Wakana「一生付き合って歌っていくもの」曲に対するこだわりが示す音楽愛
INTERVIEW

Wakana「一生付き合って歌っていくもの」曲に対するこだわりが示す音楽愛


記者:榑林史章

撮影:

掲載:19年11月20日

読了時間:約10分

毎日新しい自分に会うために寝て起きる

Wakana【ヘアメイク 丹羽寛和(maroonbrand)】

――また「恋はいつも」という曲は、80年代の洋楽の打ち込みサウンドで歌っていて、すごく意外でした。
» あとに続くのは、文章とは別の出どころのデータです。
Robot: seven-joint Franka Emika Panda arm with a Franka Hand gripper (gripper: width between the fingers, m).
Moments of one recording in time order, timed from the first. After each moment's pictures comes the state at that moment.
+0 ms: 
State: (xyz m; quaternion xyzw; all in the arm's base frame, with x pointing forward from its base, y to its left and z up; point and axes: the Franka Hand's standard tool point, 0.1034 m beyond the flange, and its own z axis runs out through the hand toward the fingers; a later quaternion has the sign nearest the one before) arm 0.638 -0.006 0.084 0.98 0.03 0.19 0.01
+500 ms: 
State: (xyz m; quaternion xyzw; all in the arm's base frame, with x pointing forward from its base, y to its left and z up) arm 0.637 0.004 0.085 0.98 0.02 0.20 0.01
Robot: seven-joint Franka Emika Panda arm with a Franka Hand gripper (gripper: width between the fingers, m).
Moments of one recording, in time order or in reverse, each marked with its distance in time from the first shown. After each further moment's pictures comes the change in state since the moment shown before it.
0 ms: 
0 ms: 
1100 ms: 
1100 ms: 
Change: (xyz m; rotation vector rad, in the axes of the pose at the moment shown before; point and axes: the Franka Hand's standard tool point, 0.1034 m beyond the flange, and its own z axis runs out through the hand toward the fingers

 アップテンポのそういう曲が欲しかったし、ライブではこういう曲でみんなと楽しみたいと思って。編曲の藤本和則さんからこの曲を提案された時に、「良い! 歌いたい!」とすぐ決めました。でも、聴いてくださるみなさんがどう思うか、ドキドキしています。

――歌詞はストレートな恋心を歌っていますね。

 恋っていつもそんな感じだよねって。でも、それが自分の生きている世界を輝かせてくれるよねって歌っています。歌詞には私自身の恋愛観を盛り込んでいただいているので、こんなにリアルな恋の歌を歌っていいのかなって、すごく悩みました。

――歌詞によればWakanaさんは、恋にはわがままになると。

 はい(笑)。愛はお互いを尊重し合う崇高なもの、恋はわがままで独りよがりなんじゃないかと。自分の思いばかりが膨らんで、会いたい会いたいと自分勝手になってしまいます。いろんな恋の落ち方があって、友だちからだんだん好きになっていく人もいるけど、私はひと目ぼれだけなので、一瞬で決まってしまうんです。だからその瞬間パッと世界が変わる。昨日までのほほんと生きていたのに、次の日からは目がハートになってしまいます。

――また「オレンジ」と言う曲は温かみのあるミディアムナンバーで、Wakanaさん自身で作詞をしていますね。

 この曲で描きたかったのは、都会で頑張る女性の気持ちです。東京の友だちもみんな、バリバリに働いている子ばかりで、後輩も増えて、自分の仕事が周りに認められてくる年齢でもあって。でも若い時は、やりたいことが出来なくて、悔しくて泣いたこともたくさんあったと、同世代の友だちから話を聞いて。みんなそうやって頑張って生きているんだなと思いました。「オレンジ」は、私の中では朝日をイメージしています。徹夜をして迎えた朝もあるだろうし、昨日こうしておけば良かったと悔やんだ朝もあるだろうし、今日も頑張るぞという気持ちの朝を描いたつもりです。

――Wakanaさんも20代は、やりたいことが出来なかった?

 出来なかったという訳ではないですけど、「もっとああしておけば良かった」「こうしておけば良かった」というのはあったかもしれません。自分も含め、きっとみなさんもいろんな想いと経験を抱えて今を生きていると思うので、それを、<眩しく見えた憧れも涙を飲んだあの夜も>というフレーズに込めました。だけど毎朝寝て起きると、新しい自分になっている気がして。歌詞の<あなた>は自分自身のことで、毎日新しい自分に会うために寝て起きて、いつも笑顔でいられるように頑張りたいと願っています。

――ハーモニカの音色が効いていますね。

 田中光栄さんという演奏家の方に演奏していただきました。レコーディングを見させてもらったんですけど、ハーモニカをいくつも持っていらして、使い分けているそうです。すごく格好良くて、憧れます。ギターなどは弾き語りが出来るけど、ハーモニカは吹きながらは絶対に歌えないので。

――昔、フォークシンガーの方がよく首にかけていましたね。

 ありましたね。私もつけてみたいです(笑)。

 全体には荒ぶる感情よりも、落ち着いた感じを声に乗せたくて歌ったのですが、Dメロから最後のサビにかけては、その感情が動き出す気持ちを歌っています。そこから間奏のハーモニカの音色が、心を落ち着けてくれるんだけど、色んな感情も溢れてくるような流れなんですね。実際にハーモニカの音色が、ダイナミックな気持ちにさせてくれました。胸を揺らすような音で、すごく格好いい。その音色があったから出て来た最後のサビです。